Every product printed or produced by PERURI has special characteristics that prioritize security factors to maintain the authenticity of a document, considering that the document is a very vital state document and the authenticity of PERURI digital service users.

PERURI has also been trusted to print important documents belonging to other countries, including Malaysia, Sri Lanka, Nepal, the Philippines and Peru.

== Organization ==

The following is the composition of the Peruri Board of Directors as of June 2024:

- Dwina Septiani Wijaya as President Director (2022–2027)
- Gandung Anggoro Murdani as Director of Human Resource, Technology and Information (2020–2025)
- Saiful Bahri as Director of Currency and Security Solution (2022–2027)
- Fajar Rizki as Director of Finance and Risk Management (2023–2028)
- Farah Fitria Rahmayanti as Director of Digital Business (2023–2028)

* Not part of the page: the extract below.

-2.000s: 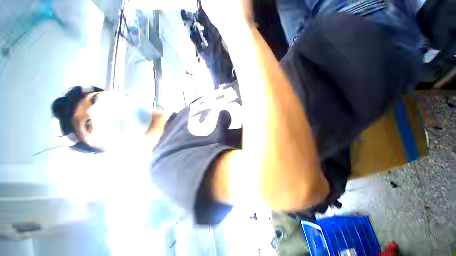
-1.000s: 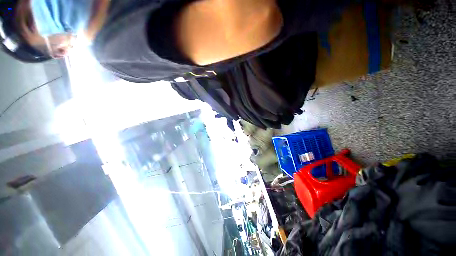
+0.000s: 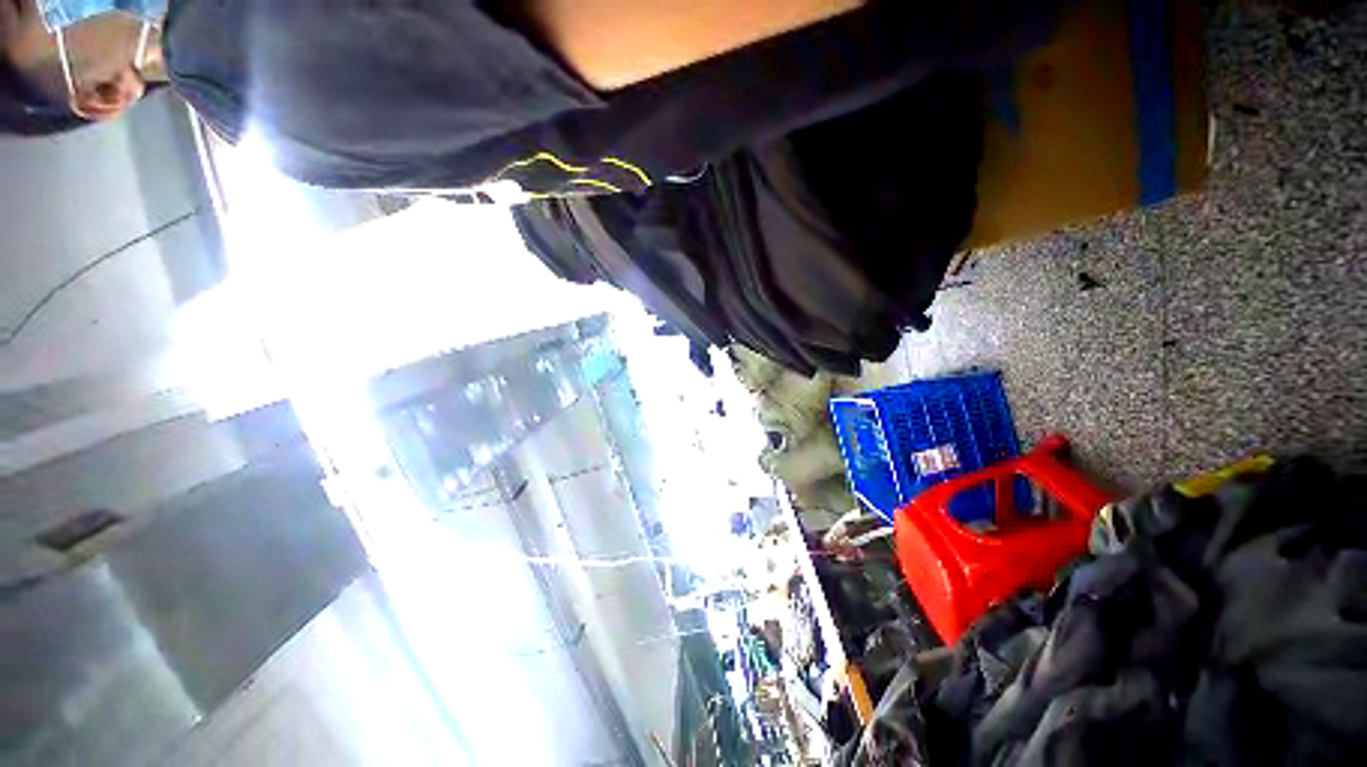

The following is the composition of the Peruri Board of Supervisors as of June 2024:

- Djanurindro Wibowo as member of the Board of Supervisors
- Djoko Hendratto as member of the Board of Supervisors
- Nanik Murwati as member of the Board of Supervisors

== Offices ==
Peruri has 2 locations, namely:
1. Head Office: Jalan Palatehan Number 4, Melawai, Kebayoran Baru, South Jakarta - Indonesia.
2. Factory: Jalan Tarum Barat, Parung Mulya Village, Ciampel District, Karawang Regency, West Java - Indonesia.